■ DESCRIPTION OF THE TASK ■
Among the lines below, copy each one in which "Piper" appears.

### DATA FOR ANALYSIS ###

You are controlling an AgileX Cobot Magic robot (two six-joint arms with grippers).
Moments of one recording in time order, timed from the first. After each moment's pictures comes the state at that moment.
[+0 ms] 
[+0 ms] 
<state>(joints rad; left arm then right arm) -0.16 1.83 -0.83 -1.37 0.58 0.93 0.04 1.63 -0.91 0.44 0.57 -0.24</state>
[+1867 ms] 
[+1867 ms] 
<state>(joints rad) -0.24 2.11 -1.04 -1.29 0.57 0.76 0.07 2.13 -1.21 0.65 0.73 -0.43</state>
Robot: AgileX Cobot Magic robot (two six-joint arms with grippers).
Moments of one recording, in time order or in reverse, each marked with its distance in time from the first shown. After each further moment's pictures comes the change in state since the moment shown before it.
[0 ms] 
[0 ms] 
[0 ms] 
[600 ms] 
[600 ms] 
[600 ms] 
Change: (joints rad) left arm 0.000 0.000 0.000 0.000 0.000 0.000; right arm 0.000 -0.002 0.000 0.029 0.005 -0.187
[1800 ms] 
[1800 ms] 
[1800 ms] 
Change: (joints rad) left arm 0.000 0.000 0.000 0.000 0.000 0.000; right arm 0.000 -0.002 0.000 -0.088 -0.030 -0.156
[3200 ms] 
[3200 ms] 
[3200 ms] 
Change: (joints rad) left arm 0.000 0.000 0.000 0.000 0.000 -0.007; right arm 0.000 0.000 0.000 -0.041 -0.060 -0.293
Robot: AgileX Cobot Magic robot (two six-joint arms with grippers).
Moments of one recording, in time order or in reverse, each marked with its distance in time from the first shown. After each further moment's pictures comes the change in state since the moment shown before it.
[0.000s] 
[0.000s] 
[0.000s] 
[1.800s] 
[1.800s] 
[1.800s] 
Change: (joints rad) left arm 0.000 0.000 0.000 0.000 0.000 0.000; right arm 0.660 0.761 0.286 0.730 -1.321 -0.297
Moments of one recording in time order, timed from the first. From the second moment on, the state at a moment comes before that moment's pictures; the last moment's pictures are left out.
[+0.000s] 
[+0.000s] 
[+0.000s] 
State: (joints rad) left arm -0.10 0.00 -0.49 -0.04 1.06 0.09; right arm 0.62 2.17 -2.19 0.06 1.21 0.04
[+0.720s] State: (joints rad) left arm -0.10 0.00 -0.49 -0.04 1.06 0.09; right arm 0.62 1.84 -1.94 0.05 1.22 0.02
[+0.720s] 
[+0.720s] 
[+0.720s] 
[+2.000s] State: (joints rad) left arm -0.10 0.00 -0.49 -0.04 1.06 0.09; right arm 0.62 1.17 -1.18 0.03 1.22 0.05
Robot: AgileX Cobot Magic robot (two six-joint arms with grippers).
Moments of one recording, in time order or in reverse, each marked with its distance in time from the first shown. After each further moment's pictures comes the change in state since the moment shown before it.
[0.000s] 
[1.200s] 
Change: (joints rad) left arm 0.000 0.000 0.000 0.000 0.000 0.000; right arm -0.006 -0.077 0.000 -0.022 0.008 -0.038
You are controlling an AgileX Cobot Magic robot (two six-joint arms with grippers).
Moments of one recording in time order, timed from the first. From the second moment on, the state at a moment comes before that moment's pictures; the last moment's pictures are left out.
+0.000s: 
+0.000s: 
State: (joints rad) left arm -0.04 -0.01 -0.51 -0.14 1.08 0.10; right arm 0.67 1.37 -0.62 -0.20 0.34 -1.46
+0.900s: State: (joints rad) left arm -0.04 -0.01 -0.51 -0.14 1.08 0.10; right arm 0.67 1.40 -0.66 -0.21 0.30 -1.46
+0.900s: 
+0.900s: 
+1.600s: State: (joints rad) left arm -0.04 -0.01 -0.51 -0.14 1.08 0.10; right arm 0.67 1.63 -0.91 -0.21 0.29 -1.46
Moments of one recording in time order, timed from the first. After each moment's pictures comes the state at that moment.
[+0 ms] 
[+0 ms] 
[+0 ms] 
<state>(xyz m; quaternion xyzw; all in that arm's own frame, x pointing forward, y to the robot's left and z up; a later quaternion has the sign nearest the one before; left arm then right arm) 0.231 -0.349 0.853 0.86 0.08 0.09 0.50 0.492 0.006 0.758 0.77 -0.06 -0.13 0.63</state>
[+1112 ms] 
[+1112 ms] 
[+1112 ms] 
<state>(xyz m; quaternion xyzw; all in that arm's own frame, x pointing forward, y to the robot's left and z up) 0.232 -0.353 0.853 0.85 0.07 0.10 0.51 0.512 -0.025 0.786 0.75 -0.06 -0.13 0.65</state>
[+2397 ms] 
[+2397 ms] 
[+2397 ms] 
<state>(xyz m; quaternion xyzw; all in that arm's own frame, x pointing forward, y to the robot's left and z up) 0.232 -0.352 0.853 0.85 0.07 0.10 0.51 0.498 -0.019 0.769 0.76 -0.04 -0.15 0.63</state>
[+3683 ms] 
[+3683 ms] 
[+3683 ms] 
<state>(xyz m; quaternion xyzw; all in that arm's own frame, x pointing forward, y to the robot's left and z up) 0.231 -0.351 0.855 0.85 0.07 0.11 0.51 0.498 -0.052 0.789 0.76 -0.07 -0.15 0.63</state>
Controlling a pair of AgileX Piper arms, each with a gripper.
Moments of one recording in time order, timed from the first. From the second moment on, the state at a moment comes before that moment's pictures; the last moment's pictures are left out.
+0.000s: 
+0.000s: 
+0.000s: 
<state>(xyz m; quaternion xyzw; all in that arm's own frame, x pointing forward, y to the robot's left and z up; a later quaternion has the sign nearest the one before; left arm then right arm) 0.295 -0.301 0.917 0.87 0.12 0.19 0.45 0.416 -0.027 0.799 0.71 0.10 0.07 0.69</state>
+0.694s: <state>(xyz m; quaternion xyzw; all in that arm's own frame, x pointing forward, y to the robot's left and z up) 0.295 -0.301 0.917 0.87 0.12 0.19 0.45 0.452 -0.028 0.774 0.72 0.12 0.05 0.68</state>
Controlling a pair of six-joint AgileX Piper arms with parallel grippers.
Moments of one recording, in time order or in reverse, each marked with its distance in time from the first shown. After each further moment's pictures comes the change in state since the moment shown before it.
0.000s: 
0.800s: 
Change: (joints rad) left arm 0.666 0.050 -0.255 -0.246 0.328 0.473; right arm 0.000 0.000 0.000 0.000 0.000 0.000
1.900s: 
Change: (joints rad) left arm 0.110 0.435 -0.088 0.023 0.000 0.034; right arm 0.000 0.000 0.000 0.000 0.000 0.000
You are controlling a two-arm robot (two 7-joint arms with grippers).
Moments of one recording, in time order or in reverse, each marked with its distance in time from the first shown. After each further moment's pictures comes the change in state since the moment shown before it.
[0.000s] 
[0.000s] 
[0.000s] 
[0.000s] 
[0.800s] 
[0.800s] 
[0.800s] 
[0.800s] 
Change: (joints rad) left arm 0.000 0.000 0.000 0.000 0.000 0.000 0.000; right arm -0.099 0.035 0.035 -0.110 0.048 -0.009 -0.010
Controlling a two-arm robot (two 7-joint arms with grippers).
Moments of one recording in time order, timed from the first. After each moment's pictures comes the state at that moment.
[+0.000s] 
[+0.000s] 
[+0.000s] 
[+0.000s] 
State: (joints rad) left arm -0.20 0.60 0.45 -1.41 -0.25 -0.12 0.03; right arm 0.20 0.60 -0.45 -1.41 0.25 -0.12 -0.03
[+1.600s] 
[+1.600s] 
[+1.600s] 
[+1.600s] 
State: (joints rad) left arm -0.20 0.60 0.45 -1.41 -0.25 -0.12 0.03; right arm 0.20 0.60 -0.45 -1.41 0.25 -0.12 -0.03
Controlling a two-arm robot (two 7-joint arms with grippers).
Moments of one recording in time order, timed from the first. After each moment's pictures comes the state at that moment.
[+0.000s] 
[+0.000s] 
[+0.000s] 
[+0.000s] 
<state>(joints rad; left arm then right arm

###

■ FINISHED TASK ■
Controlling a pair of AgileX Piper arms, each with a gripper.
Controlling a pair of six-joint AgileX Piper arms with parallel grippers.

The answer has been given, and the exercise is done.